Lebih lanjut, Idaengatakan bahwa korban-korban saat ini belum mendapatkan perlakuan itu dan masih mengalami trauma yang cukup dalam.

“Situasi ini kedepannya akan kita koordinasikan dengan pihak-pihak terkait.
Secara psikologi mereka perlu di support, bagaimana membuat rasa trauma berkepanjangan itu hilang dan bisa kembali seperti sedia kala,” ujarnya.

Ketua BEK SP Palu itu juga menjelaskan bahwa Penting bagi korban untuk diberi ruang aman.

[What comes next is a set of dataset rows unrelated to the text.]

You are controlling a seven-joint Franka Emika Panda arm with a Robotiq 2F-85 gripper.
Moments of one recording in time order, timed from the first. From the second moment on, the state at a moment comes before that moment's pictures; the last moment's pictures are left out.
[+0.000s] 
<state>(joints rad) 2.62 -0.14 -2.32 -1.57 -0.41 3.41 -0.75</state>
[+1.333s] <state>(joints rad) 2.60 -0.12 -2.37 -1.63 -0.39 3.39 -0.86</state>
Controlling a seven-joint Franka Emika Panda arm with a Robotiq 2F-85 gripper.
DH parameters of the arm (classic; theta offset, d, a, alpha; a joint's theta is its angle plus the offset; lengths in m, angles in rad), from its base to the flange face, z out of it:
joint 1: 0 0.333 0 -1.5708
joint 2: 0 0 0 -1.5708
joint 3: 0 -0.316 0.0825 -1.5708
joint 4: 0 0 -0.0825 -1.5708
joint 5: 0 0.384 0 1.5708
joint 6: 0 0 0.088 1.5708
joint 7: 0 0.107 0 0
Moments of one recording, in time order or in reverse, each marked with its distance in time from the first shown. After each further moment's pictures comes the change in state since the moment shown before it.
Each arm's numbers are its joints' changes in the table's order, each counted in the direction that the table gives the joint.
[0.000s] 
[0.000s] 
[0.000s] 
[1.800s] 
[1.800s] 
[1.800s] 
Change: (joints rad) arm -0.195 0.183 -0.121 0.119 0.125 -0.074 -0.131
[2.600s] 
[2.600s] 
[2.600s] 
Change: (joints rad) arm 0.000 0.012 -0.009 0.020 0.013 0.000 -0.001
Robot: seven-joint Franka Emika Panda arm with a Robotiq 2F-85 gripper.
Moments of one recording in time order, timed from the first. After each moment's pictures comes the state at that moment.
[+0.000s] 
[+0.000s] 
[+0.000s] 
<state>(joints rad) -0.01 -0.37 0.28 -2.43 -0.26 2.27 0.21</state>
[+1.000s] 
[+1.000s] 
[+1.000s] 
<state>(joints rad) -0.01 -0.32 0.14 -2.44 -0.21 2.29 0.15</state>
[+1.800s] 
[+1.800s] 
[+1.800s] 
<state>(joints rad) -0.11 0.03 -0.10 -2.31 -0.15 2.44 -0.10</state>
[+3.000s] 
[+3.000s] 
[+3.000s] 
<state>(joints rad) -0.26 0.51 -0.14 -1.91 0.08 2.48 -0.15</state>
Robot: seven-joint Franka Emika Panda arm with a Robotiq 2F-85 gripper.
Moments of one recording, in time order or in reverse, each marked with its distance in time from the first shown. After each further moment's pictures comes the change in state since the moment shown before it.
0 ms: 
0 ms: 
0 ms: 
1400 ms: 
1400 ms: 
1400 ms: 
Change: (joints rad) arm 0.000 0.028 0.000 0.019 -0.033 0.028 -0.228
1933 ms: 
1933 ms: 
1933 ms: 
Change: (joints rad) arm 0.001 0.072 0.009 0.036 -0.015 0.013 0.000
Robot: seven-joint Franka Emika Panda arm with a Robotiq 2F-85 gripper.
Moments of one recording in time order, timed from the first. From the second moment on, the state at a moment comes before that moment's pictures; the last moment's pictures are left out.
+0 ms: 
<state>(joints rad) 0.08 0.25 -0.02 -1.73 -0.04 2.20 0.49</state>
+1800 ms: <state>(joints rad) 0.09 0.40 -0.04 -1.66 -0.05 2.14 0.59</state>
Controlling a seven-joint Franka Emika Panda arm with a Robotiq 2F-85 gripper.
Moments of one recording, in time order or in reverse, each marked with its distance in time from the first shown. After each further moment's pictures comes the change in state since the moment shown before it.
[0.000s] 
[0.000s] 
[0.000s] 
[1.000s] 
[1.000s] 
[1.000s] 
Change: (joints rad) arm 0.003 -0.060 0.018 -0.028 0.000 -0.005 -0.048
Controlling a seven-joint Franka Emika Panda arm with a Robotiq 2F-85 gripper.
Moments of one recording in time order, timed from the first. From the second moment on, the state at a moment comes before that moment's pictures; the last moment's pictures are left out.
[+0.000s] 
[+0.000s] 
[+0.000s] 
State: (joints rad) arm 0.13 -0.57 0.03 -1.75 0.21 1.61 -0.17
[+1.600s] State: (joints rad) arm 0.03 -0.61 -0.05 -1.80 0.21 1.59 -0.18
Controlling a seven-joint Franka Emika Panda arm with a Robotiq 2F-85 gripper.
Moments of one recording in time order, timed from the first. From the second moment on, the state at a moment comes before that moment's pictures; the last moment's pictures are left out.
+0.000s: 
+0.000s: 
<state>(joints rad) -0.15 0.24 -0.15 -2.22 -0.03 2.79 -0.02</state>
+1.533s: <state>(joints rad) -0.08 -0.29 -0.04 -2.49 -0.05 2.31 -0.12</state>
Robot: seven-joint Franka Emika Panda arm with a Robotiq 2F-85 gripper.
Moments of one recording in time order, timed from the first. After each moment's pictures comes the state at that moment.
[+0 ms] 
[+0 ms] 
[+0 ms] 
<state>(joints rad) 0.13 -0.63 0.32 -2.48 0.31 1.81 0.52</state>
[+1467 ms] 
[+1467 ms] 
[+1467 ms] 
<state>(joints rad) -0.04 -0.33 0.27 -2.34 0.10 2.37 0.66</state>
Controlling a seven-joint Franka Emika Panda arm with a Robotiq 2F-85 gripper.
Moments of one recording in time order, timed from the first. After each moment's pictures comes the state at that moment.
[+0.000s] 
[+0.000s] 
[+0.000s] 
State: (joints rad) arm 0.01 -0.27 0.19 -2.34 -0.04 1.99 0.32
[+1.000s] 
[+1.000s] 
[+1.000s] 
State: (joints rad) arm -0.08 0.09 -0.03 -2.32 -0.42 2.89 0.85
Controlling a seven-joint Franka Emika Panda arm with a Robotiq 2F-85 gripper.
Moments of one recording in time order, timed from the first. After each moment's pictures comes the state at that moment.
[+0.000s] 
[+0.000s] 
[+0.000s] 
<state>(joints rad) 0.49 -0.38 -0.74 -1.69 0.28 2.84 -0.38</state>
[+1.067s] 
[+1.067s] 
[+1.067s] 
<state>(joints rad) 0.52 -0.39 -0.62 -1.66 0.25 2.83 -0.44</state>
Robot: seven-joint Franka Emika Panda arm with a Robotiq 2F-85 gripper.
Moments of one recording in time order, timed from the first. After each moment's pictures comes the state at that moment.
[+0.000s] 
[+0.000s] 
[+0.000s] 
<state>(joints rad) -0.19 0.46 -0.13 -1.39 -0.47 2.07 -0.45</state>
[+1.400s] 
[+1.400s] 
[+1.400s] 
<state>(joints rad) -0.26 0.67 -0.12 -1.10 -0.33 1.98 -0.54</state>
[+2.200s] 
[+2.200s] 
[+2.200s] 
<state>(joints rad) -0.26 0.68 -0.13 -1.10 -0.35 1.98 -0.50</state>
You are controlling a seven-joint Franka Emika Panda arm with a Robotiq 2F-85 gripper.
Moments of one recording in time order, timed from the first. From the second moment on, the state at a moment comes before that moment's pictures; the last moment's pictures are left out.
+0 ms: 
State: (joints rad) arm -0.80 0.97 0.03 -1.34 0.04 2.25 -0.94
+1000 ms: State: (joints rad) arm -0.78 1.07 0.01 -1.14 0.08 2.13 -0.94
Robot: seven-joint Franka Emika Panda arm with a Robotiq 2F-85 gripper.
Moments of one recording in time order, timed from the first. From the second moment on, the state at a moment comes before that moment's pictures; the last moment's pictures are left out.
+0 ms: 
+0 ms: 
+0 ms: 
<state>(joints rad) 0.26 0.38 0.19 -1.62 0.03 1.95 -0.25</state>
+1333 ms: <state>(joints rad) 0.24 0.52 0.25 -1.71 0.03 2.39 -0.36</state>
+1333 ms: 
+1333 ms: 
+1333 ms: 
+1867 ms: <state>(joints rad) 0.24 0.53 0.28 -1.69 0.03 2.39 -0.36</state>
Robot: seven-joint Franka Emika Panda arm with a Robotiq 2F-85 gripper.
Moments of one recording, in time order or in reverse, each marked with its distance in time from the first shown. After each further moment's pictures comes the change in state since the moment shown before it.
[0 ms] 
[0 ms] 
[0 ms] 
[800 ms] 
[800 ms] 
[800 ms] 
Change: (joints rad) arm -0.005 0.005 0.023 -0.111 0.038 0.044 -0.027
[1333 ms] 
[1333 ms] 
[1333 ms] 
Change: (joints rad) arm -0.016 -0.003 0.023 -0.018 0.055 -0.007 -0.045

Semua pihak terkait harus ambil bagian, terutama masalah psikologis korban yang juga harus diutamakan.

Selanjutnya, Direktur LIBU Perempuan, Dewi Rana menuturkan bahwa pihaknya peduli atas penghapusan kekerasan terhadap perempuan dan anak maupun kelompok rentan lainnya.

“Kita ketahui bahwa saat ini kita baru saja terkena bencana, kemudian Covid-19 kemudian terorisme. Artinya begitu panjang masalah kita hadapi,” kata Dewi.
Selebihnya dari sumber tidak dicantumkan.